What the task asks » Without the images, repeat every line of the listing exactly.

=======

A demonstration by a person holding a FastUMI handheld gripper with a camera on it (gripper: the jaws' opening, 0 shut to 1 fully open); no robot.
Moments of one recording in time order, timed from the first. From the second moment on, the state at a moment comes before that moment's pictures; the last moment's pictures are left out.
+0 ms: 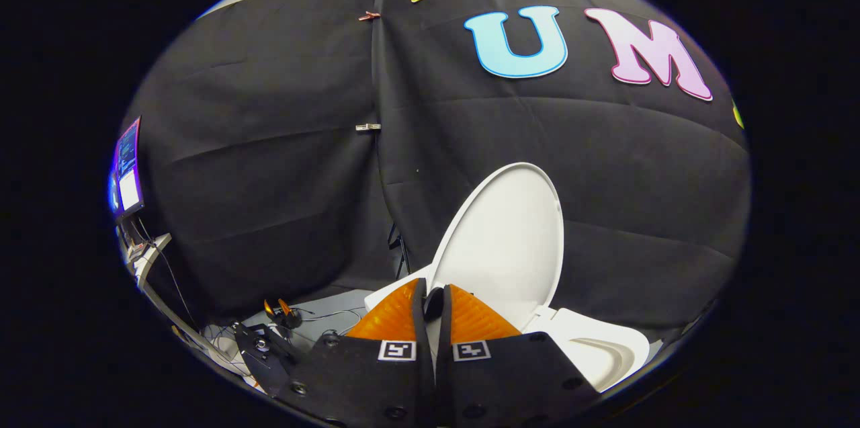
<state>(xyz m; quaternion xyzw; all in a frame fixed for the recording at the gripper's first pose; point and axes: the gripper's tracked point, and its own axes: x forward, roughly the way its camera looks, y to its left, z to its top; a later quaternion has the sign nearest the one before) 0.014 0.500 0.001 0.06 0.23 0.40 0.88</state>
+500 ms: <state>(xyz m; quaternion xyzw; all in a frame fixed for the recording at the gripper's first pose) -0.019 0.538 -0.010 0.05 0.21 0.48 0.85</state>
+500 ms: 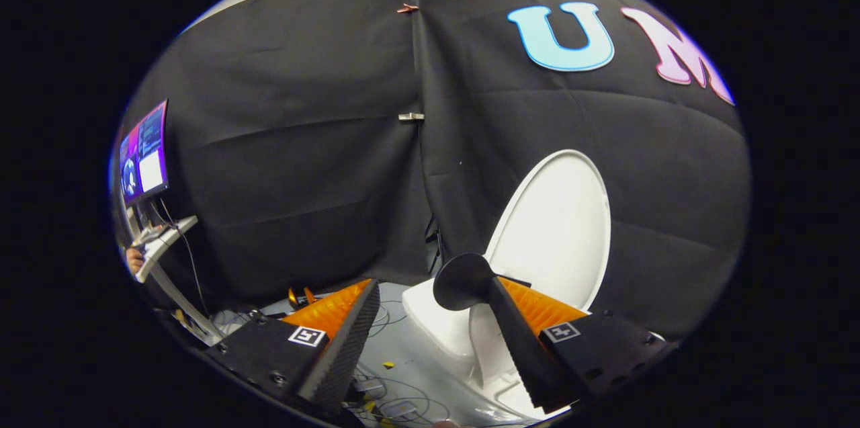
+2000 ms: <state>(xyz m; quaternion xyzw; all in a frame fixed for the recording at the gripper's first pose) 0.060 0.079 -0.017 -0.03 0.01 0.09 1.00</state>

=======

Answer for the task »
A demonstration by a person holding a FastUMI handheld gripper with a camera on it (gripper: the jaws' opening, 0 shut to 1 fully open); no robot.
Moments of one recording in time order, timed from the first. From the second moment on, the state at a moment comes before that moment's pictures; the last moment's pictures are left out.
+0 ms: 
<state>(xyz m; quaternion xyzw; all in a frame fixed for the recording at the gripper's first pose; point and axes: the gripper's tracked point, and its own axes: x forward, roughly the way its camera looks, y to its left, z to its top; a later quaternion has the sign nearest the one before) 0.014 0.500 0.001 0.06 0.23 0.40 0.88</state>
+500 ms: <state>(xyz m; quaternion xyzw; all in a frame fixed for the recording at the gripper's first pose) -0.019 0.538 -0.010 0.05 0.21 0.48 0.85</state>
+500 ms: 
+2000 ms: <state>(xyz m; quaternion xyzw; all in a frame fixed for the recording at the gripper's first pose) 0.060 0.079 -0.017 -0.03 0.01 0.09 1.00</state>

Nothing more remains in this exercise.